## [WHAT THE TASK ASKS]
In the listing below, tally each line that contains "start". Reply with the total only.

---------- PROVIDED DATA

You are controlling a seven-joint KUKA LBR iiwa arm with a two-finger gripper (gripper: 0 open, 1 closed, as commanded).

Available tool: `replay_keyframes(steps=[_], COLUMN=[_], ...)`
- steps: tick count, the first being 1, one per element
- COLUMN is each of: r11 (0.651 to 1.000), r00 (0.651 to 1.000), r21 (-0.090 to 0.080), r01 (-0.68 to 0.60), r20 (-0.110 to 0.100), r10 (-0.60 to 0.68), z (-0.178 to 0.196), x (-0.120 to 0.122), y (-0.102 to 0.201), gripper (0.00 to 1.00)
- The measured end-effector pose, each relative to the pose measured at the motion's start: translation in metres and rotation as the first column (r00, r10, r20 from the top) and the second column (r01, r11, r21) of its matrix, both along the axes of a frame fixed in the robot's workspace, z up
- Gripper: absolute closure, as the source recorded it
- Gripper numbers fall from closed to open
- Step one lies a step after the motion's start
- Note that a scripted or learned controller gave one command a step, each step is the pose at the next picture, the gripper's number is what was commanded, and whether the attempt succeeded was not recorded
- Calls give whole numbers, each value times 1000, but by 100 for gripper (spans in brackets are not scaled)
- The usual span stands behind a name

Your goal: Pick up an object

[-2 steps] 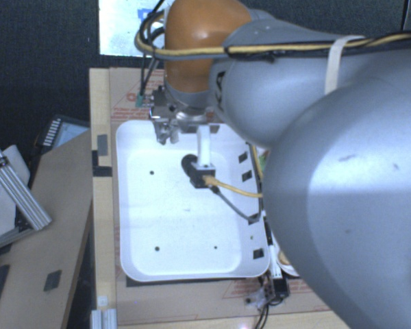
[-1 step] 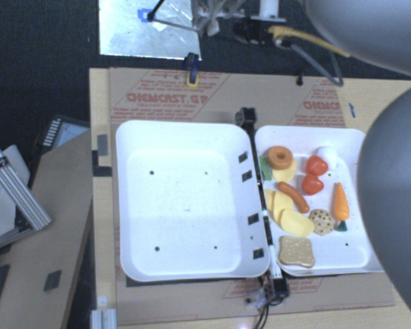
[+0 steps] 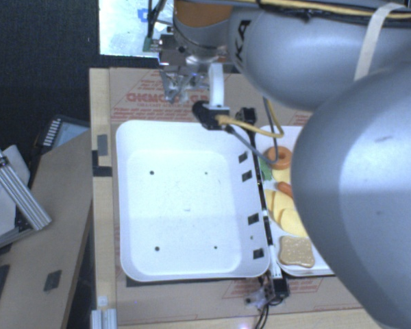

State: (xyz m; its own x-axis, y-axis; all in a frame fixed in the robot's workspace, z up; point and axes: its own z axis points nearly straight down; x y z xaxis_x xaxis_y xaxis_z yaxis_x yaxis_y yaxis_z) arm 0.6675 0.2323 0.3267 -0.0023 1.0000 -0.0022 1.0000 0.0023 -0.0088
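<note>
My gripper point(image 3: 183, 88) hangs past the far rim of the left white bin point(image 3: 130, 184), over the printed cardboard. The orange band of the arm sits just above it at the top of the view. In the right bin point(image 3: 308, 271), largely hidden under the grey arm, lie toy foods: a tan ring-shaped donut point(image 3: 282, 157), a small orange-red piece point(image 3: 283, 187), yellow slices point(image 3: 286, 212) and a slice of bread point(image 3: 296, 251) near the front corner. The gripper is well apart from all of them.
A black cable fitting with a yellow lead point(image 3: 216, 117) hangs at the left bin's far right corner. Black clips point(image 3: 252, 219) run along the divide between the bins. An aluminium rail point(image 3: 14, 190) stands at the far left, off the bench.
</note>
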Motion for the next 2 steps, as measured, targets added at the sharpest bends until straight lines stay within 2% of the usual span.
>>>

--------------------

## [EXERCISE OUTPUT]
2